Give back exactly the lines of the material below, starting with the line with "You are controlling" and going on through the line with "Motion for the".

[Opening Collected material section]

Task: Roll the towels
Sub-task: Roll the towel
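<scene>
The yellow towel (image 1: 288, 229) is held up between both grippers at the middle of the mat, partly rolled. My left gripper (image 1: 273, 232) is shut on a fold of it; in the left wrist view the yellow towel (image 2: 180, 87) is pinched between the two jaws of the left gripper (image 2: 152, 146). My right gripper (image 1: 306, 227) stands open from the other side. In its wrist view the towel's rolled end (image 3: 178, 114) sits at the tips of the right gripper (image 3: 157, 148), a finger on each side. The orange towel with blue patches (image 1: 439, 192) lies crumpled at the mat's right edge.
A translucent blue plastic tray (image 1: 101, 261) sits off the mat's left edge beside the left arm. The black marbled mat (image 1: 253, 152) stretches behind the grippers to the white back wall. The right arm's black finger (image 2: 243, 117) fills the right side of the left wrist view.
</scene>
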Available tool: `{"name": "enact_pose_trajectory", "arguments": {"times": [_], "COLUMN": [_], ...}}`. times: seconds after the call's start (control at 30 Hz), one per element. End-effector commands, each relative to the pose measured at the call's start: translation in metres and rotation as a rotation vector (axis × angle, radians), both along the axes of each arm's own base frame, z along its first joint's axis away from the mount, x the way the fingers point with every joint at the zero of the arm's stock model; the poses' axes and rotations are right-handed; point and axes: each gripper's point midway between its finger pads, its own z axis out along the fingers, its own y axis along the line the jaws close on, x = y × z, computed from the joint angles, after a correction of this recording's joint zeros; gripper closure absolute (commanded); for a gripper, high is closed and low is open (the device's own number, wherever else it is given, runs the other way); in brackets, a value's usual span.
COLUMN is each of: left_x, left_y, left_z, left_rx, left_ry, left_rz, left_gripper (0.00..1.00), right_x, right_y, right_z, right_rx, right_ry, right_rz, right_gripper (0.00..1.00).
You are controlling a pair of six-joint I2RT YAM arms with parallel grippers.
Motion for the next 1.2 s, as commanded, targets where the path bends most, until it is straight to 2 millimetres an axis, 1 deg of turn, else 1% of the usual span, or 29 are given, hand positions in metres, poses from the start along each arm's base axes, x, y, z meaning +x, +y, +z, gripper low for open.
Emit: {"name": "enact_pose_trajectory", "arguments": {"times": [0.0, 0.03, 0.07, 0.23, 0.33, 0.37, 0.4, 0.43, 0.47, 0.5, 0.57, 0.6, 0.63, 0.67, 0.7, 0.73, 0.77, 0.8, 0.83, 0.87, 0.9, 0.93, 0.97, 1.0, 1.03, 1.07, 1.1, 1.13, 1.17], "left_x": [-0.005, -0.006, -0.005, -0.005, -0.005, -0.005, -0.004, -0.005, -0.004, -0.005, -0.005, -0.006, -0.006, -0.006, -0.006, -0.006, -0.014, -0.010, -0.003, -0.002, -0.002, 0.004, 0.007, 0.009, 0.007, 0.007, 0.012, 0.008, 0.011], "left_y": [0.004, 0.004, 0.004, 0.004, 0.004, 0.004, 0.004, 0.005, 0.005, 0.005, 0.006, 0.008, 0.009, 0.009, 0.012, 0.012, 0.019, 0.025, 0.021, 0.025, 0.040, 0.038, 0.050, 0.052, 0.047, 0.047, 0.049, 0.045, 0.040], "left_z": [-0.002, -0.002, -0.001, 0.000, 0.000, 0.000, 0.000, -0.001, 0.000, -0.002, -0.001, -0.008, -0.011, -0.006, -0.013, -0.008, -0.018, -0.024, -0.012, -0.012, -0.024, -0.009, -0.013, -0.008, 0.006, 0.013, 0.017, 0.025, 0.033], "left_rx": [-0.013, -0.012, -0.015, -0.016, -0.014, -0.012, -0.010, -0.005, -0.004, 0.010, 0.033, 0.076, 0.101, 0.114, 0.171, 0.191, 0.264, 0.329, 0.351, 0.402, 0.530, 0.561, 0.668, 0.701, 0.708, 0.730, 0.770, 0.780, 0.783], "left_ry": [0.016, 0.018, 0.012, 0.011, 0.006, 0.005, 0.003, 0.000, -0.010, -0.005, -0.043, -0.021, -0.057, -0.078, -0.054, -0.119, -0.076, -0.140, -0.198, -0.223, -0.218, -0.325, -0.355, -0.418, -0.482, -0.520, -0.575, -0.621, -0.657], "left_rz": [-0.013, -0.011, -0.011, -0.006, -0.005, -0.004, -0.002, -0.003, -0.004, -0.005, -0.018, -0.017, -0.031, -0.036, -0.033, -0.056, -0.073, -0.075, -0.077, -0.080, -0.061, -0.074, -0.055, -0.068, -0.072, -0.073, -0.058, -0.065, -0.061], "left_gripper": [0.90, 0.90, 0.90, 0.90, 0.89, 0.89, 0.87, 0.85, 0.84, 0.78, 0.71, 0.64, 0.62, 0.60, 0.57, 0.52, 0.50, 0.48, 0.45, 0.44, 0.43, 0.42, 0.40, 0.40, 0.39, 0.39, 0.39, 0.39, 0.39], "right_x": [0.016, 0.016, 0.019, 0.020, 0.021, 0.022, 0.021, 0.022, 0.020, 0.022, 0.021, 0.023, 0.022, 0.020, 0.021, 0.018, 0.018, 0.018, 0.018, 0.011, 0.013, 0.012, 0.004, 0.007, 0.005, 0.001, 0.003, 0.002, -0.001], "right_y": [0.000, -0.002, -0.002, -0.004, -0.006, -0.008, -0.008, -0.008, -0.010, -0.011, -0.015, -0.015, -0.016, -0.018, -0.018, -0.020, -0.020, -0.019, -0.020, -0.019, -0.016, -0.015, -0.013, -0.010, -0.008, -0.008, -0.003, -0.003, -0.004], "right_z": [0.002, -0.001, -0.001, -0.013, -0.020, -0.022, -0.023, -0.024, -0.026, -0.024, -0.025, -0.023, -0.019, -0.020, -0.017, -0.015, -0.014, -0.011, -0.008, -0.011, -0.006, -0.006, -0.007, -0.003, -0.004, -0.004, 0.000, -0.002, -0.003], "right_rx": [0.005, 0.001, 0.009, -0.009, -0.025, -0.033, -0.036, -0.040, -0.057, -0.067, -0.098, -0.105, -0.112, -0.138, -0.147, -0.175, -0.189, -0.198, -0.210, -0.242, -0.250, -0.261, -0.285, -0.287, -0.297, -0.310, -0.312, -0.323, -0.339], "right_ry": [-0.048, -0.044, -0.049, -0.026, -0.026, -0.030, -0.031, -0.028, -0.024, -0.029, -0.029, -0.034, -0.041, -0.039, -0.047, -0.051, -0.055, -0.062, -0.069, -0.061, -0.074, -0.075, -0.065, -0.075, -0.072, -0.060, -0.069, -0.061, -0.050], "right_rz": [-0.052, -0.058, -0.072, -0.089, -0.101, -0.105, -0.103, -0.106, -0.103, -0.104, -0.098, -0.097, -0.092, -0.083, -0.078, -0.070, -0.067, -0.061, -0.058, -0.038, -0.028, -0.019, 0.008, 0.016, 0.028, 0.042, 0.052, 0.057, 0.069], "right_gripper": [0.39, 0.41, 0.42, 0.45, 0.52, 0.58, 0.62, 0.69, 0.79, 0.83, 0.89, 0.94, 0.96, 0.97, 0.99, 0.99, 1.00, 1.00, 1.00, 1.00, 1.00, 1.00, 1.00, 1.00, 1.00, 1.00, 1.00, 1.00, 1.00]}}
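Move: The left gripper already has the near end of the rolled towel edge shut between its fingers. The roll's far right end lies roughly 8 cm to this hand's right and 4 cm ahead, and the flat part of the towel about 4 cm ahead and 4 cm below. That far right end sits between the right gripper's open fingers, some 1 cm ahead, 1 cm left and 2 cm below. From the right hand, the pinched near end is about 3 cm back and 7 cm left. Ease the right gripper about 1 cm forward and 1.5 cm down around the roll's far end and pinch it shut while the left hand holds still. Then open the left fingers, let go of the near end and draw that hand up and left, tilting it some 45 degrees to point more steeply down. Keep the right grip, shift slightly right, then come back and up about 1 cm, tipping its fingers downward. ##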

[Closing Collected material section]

**Task output**
You are controlling a pair of six-joint I2RT YAM arms with parallel grippers.
Motion for the next 1.2 s, as commanded, targets where the path bends most, until it is straight to 2 millimetres an axis, 1 deg of turn, else 1% of the usual span, or 29 are given, hand positions in metres, poses from the start along each arm's base axes, x, y, z meaning +x, +y, +z, gripper low for open.

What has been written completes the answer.